### [Task to carry out]
The text of every record, exactly as given and with no pictures, should be your output.

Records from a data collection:
=== Begin Enclosure ===

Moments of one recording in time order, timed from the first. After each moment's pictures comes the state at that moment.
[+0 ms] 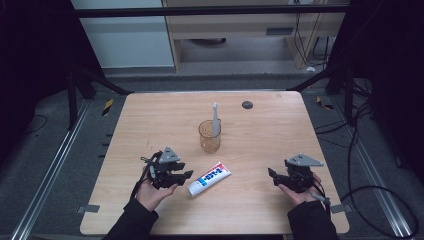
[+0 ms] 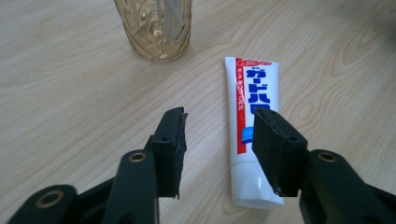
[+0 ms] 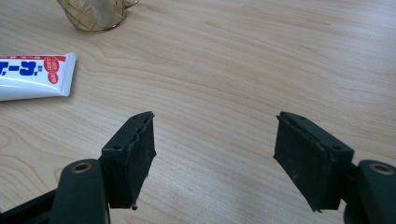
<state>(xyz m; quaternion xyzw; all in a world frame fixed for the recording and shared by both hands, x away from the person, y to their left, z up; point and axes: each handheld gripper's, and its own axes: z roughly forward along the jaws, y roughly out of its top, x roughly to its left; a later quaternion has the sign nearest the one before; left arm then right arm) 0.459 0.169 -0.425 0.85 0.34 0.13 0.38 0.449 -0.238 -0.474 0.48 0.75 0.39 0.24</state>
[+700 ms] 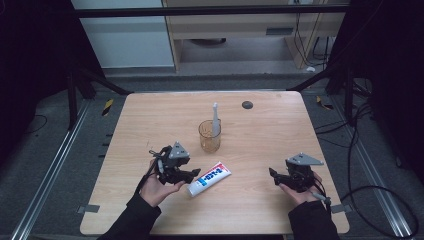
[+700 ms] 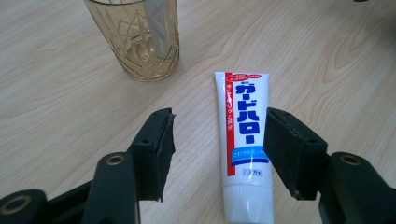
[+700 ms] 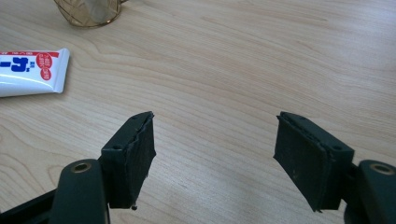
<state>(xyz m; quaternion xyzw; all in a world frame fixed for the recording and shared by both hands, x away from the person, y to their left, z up) 0.468 0.145 -0.409 0.87 0.32 0.14 0.35 0.451 -0.240 -0.473 0.48 0.75 0.38 0.24</state>
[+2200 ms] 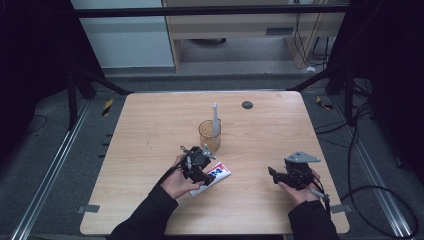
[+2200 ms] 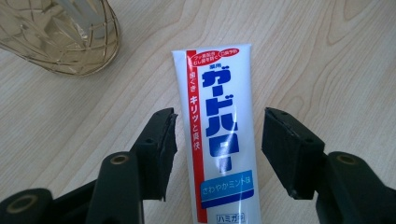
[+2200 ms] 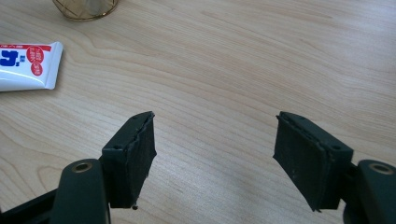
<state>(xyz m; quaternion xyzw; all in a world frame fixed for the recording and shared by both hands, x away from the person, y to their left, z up) 0.492 0.087 -0.437 0.93 0.27 0.08 0.24 0.459 -0.238 -0.474 0.48 0.76 0.37 0.24</state>
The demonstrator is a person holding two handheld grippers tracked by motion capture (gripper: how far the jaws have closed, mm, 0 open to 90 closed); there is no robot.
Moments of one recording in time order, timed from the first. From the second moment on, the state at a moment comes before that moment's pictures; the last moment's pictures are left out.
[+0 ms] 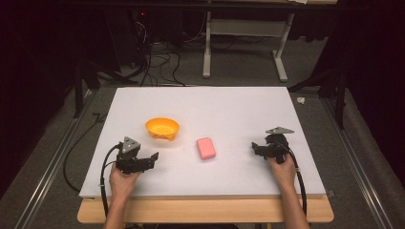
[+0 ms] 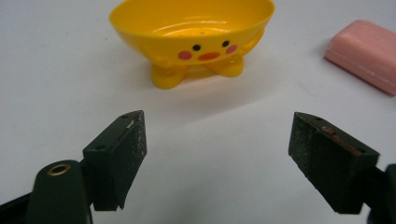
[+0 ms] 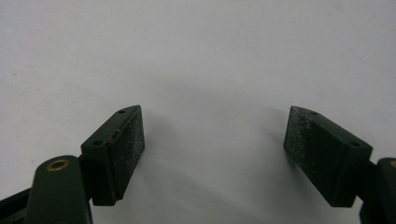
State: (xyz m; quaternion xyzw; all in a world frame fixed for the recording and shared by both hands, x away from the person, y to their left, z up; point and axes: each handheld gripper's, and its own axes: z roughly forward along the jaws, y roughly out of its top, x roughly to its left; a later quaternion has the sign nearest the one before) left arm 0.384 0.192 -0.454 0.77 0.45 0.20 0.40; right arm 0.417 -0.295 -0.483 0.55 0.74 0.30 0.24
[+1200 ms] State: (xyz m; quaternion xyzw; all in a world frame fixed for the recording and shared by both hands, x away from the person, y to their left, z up) left arm 0.384 0.133 -0.433 0.81 0.36 0.17 0.43; right arm 0.417 -0.296 -0.483 0.55 0.74 0.30 0.24
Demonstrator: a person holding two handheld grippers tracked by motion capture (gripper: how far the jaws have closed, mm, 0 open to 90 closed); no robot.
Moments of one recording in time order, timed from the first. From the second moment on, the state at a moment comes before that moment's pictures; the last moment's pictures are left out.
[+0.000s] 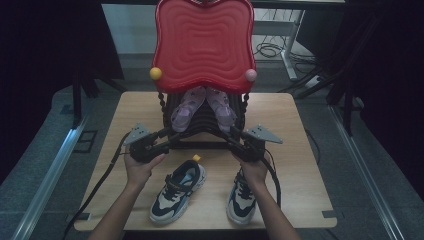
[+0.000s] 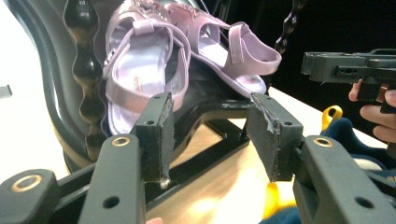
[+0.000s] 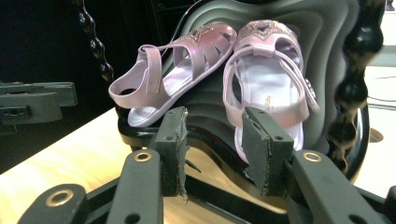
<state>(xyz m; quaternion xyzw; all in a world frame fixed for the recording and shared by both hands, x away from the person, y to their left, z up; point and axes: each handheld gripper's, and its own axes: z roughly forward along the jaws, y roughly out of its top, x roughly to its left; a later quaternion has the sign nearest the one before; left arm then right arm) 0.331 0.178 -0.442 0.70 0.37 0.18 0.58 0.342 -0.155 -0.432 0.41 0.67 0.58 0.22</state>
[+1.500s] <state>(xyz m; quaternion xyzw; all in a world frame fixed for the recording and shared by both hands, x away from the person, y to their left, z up) 0.270 0.212 -0.464 0.72 0.38 0.14 0.56 0.286 -0.219 -0.448 0.40 0.68 0.58 0.20</state>
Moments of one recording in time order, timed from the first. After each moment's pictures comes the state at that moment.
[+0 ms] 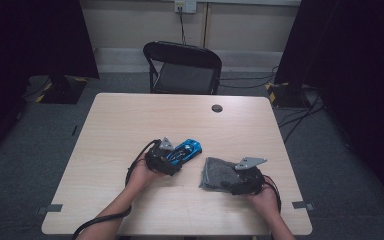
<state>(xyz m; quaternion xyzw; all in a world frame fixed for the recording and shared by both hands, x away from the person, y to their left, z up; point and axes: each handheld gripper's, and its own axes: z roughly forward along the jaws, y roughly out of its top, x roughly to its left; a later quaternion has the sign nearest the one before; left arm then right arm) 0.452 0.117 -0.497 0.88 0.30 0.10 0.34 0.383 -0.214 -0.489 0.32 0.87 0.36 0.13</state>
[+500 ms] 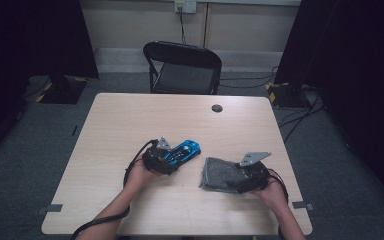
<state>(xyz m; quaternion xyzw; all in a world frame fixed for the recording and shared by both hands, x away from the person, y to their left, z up) 0.450 0.125 -0.496 0.88 0.30 0.10 0.34 0.395 -0.228 -0.475 0.26 0.89 0.36 0.10</state>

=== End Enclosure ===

### [Task result]
Moments of one recording in time order, timed from the first. After each moment's pictures comes the state at that moment.
[+0 ms] 
[+0 ms] 
[+0 ms] 
<state>(xyz m; quaternion xyzw; all in a world frame fixed for the recording and shared by both hands, x away from the person, y to their left, z up; point and axes: each handheld gripper's, and its own axes: z roughly forward along the jaws, y roughly out of its top, x roughly to its left; a later quaternion has the sign nearest the one before; left arm then right arm) 0.459 0.169 -0.425 0.85 0.34 0.13 0.38 0.449 -0.238 -0.474 0.48 0.75 0.39 0.24</state>
[+700 ms] 
[+700 ms] 
[+700 ms] 
<state>(xyz m; quaternion xyzw; all in a world frame fixed for the recording and shared by both hands, x away from the person, y to their left, z up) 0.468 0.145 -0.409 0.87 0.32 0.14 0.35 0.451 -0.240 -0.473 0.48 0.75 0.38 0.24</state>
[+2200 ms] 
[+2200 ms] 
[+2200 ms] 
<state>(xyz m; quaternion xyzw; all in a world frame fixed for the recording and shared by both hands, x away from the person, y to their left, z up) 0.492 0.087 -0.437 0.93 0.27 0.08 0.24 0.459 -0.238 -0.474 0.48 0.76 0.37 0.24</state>
The demonstrator is a person holding two handheld grippers tracked by motion capture (gripper: how far the jaws have closed, mm, 0 open to 90 closed); there is no robot.
Moments of one recording in time order, timed from the first. From the second moment on, the state at a moment comes before that moment's pictures; the last moment's pictures are left out.
[+0 ms] 
[+0 ms] 
[+0 ms] 
State: (xyz m; quaternion xyzw; all in a world frame fixed for the recording and shared by both hands, x away from the person, y to their left, z up; point and axes: each handheld gripper's, and its own axes: z roughly forward along the jaws, y roughly out of its top, x roughly to its left; a later quaternion has the sign nearest the one before) left arm 0.384 0.192 -0.454 0.77 0.45 0.20 0.40; right arm 0.417 -0.295 -0.483 0.55 0.74 0.30 0.24
[+1200 ms] State: (xyz m; quaternion xyzw; all in a world frame fixed for the recording and shared by both hands, x away from the person, y to their left, z up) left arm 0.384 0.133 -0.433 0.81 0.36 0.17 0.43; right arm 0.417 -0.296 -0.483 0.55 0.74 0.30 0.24
Demonstrator: a person holding two handheld grippers tracked by motion capture (gripper: how far the jaws have closed, mm, 0 open to 90 closed); no robot.
Moments of one recording in time order, timed from the first. From the second moment on, the state at a moment comes before that moment's pictures; the last moment's pictures are left out.
[+0.000s] 
[+0.000s] 
[+0.000s] 
<state>(xyz m; quaternion xyzw; all in a world frame fixed for the recording and shared by both hands, x away from the person, y to their left, z up; point and axes: each handheld gripper's, and its own axes: z roughly forward along the jaws, y roughly out of its top, x roughly to its left; a later quaternion has the sign nearest the one before; left arm then right arm) 0.331 0.178 -0.442 0.70 0.37 0.18 0.58 0.342 -0.155 -0.432 0.41 0.67 0.58 0.22</state>
[+1.500s] <state>(xyz m; quaternion xyzw; all in a world frame fixed for the recording and shared by both hands, x away from the person, y to their left, z up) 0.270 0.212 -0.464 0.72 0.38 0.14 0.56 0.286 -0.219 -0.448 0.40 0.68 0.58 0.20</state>
Moments of one recording in time order, timed from the first. After each moment's pictures comes the state at that moment.
[+0 ms] 
<state>(xyz m; quaternion xyzw; all in a world frame fixed for the recording and shared by both hands, x away from the person, y to their left, z up; point and axes: each handheld gripper's, and its own axes: z roughly forward along the jaws, y roughly out of its top, x roughly to its left; a later quaternion has the sign nearest the one before; left arm then right arm) 0.452 0.117 -0.497 0.88 0.30 0.10 0.34 0.383 -0.214 -0.489 0.32 0.87 0.36 0.13</state>
[+500 ms] 
<state>(xyz m; quaternion xyzw; all in a world frame fixed for the recording and shared by both hands, x away from the person, y to their left, z up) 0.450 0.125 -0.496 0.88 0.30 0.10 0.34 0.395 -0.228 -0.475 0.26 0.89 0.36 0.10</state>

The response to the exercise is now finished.